The Lions have seemingly been somewhat bemused by Erasmus’s sudden use of Twitter to air his grievances rather than, as Steve Tandy suggested, he go through the official channels.

“That takes a bit of a while, we tried to do that on Sunday but they didn’t come back to us, and on Monday they didn’t come back to us. This morning we got the report back,” Erasmus explained.

“So when you get it only on a Tuesday morning it does disrupt your week in terms of team selection and what things you want to rectify and the tactics Jacques wanted to employ.

“We really tried hard to make contact with them [World Rugby] on Sunday night, we sent through some clips asking for some guidance and help with some things we wanted to fix and maybe change in our team selection.

“But unfortunately they said it was the same in the Six Nations – which we wouldn’t know because we don’t play there – but they said they normally only give feedback on a Tuesday.”
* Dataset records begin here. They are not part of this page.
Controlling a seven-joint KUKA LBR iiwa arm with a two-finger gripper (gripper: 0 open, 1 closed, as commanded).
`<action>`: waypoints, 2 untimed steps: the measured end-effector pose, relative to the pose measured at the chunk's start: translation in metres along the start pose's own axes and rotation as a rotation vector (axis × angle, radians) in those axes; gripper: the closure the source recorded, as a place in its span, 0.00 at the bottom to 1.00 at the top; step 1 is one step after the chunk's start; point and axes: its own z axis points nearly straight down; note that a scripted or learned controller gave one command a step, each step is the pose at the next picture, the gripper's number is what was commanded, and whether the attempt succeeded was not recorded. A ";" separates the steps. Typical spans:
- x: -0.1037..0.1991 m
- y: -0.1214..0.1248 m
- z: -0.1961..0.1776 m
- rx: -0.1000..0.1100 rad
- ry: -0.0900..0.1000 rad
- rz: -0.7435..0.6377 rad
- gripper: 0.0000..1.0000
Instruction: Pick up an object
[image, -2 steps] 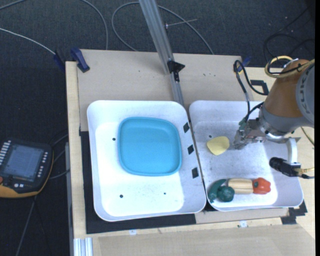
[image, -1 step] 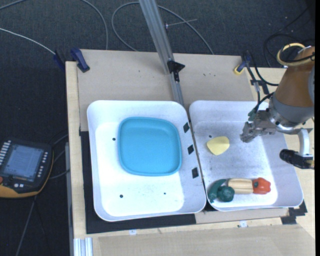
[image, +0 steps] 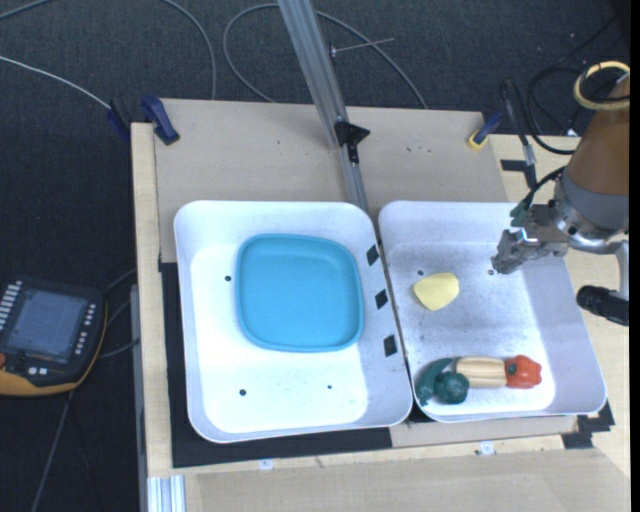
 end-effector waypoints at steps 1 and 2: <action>0.000 0.001 -0.053 0.000 0.000 0.000 1.00; 0.051 -0.004 -0.041 0.005 0.002 -0.004 1.00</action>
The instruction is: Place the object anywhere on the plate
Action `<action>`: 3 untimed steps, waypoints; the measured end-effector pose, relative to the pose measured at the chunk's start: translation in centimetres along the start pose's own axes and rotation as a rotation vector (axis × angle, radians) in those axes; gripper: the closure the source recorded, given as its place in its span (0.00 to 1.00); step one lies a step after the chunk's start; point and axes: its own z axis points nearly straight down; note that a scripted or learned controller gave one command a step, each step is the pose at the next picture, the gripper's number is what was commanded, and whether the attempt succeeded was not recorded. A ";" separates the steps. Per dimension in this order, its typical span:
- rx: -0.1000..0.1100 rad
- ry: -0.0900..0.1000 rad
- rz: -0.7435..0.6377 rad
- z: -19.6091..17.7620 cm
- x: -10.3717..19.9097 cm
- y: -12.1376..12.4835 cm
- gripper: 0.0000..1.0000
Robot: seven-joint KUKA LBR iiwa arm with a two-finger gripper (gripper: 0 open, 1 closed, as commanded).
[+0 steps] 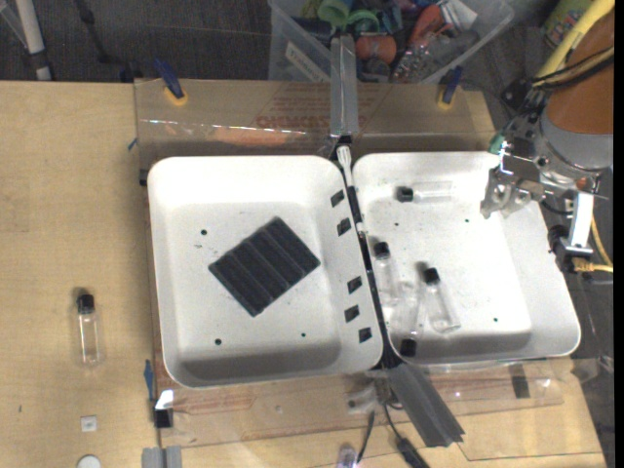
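A black ridged square plate lies turned like a diamond in the middle of the left bin. The right bin holds several clear vials with black caps. One vial lies near the back, one rests by the divider, and one sits in the middle front. A black cap shows at the front left corner. My gripper hangs over the back right part of the right bin, apart from the vials and far from the plate.
A spare vial lies on the wooden bench left of the bins. A clear tub of colourful items stands behind the bins. A divider with black clips runs between the bins. Cables hang by the arm.
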 end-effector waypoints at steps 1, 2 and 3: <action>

The criticism and brickbats that have come the way of Erasmus are clearly water off a duck’s back. This was all the more so when a journalist, imploring him not to shoot the messenger, brought up a column by the former Lions head coach Sir Clive Woodward which highlighted Erasmus’s role as a water boy and that the lack of demarcation lines between him and Nienaber was “killing the Springboks”.
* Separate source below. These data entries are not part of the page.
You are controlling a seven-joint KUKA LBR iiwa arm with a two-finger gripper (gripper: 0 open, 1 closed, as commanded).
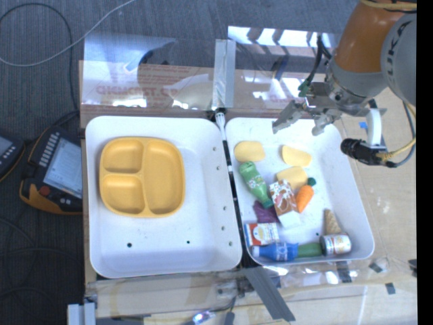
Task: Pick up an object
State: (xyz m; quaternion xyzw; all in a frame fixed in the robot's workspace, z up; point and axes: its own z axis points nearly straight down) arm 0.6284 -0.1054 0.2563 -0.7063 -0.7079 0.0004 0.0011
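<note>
— So, had it picked anything up yet?

— Not that I could see. The grey two-finger gripper (302,117) hung in the upper right of the frame, over the far rim of the right-hand shallow white bin (358,202), its fingers spread wide with nothing between them.

— And the objects?

— All lying in that bin: a green plastic bottle (255,180), a small orange toy carrot (305,196), pale yellow wedges (296,156) near the top, a blue bottle (276,252) and a small tin can (336,244) along the lower edge. The yellow divided plate (142,176) sat alone in the left white bin (162,249).

— So everything was left to do?

— I'd say so: choosing, descending, closing, lifting.
</note>
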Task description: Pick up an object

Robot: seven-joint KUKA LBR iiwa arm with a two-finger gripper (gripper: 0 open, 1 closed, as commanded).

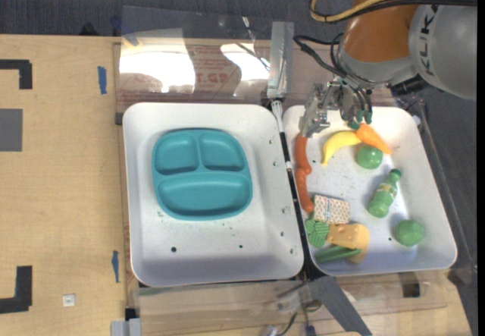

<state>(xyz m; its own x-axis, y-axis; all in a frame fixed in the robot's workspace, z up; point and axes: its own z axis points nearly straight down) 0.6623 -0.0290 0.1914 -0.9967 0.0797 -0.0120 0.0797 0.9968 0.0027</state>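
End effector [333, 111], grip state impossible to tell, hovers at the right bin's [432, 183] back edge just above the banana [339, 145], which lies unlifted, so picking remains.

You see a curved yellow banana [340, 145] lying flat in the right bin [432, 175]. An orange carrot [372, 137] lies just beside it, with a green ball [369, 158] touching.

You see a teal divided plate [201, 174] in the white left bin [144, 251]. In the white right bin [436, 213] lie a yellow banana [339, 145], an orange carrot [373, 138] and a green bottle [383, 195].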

“I don’t know if his ‘Sir’ is so important in South Africa, but in England, I’m not sure,” responded Erasmus tartly. “But that’s his opinion. Myself and Jacques are great mates. I am the water carrier at this stage, so I think he is higher than me in rank.

“We have always worked together since the military in 1990. The way we work together, if you look at that match on Saturday, when it was 71 [minutes] we almost scored a try, it was called back. Then our working relationship might have been perfect. Then people say it’s working really well.

“So, I wouldn’t listen to too much of Clive Woodward. He doesn’t really matter to me.”